[Data for analysis]
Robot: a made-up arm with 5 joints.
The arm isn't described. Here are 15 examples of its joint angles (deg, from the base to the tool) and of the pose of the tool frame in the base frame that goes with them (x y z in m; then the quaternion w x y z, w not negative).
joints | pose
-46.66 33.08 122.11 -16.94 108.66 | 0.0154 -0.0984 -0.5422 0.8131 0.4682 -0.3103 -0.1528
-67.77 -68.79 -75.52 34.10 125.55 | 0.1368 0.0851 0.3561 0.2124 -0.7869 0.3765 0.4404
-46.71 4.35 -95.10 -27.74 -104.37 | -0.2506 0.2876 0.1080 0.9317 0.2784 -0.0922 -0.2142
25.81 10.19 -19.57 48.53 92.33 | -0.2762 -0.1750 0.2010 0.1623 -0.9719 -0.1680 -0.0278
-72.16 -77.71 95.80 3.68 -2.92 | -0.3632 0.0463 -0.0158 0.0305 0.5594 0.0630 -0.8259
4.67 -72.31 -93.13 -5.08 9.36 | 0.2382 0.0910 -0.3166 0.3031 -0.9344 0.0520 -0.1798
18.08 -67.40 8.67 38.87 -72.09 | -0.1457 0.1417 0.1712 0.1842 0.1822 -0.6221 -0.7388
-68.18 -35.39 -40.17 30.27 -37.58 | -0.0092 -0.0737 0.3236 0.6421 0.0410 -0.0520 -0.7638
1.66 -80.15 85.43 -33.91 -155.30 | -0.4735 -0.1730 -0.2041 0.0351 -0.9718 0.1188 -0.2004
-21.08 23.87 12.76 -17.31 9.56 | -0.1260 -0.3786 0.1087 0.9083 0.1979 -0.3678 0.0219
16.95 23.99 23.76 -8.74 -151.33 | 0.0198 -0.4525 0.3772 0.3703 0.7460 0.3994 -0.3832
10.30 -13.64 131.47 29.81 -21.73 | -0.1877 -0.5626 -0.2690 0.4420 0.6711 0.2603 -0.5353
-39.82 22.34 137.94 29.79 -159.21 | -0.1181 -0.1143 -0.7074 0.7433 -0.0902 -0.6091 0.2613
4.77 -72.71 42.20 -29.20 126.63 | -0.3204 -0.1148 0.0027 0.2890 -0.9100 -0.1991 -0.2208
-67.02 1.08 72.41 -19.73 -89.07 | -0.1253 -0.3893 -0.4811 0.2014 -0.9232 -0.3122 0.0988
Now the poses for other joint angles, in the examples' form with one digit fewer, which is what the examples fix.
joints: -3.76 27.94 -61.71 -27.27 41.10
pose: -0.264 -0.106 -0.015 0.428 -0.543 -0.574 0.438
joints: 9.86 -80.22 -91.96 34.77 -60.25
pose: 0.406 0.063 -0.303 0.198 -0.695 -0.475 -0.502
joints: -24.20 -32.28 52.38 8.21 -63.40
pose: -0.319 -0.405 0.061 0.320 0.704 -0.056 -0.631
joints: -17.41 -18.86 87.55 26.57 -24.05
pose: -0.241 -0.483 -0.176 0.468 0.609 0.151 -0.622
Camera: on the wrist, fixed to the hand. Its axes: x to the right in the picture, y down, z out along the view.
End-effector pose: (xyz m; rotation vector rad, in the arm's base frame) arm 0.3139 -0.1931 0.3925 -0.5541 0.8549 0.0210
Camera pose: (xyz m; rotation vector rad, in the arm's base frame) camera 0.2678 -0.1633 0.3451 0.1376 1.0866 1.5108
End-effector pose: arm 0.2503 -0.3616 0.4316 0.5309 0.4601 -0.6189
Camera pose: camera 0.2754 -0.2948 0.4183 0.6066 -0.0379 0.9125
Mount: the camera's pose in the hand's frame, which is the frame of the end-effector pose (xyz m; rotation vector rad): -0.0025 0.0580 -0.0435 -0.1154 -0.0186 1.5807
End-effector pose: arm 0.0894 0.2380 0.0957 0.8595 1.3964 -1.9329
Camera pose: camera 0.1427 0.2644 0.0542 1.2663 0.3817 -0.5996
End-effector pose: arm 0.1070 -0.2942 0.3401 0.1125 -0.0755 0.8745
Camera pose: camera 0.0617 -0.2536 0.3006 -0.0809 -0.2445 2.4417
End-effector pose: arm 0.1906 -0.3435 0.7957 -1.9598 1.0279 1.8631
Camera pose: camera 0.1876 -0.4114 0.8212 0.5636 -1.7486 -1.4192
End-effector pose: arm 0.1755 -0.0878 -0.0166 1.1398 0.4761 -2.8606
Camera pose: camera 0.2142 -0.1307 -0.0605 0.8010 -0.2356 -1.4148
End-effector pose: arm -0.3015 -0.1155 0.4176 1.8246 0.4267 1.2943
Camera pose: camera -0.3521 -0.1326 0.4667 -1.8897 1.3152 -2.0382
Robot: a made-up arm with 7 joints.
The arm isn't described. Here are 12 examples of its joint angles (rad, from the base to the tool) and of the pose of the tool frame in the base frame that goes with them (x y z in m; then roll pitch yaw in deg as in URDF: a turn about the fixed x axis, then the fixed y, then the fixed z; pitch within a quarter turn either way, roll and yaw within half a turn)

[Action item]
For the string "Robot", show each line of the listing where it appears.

[Answer space]
Robot: a made-up arm with 5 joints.
Robot: a made-up arm with 7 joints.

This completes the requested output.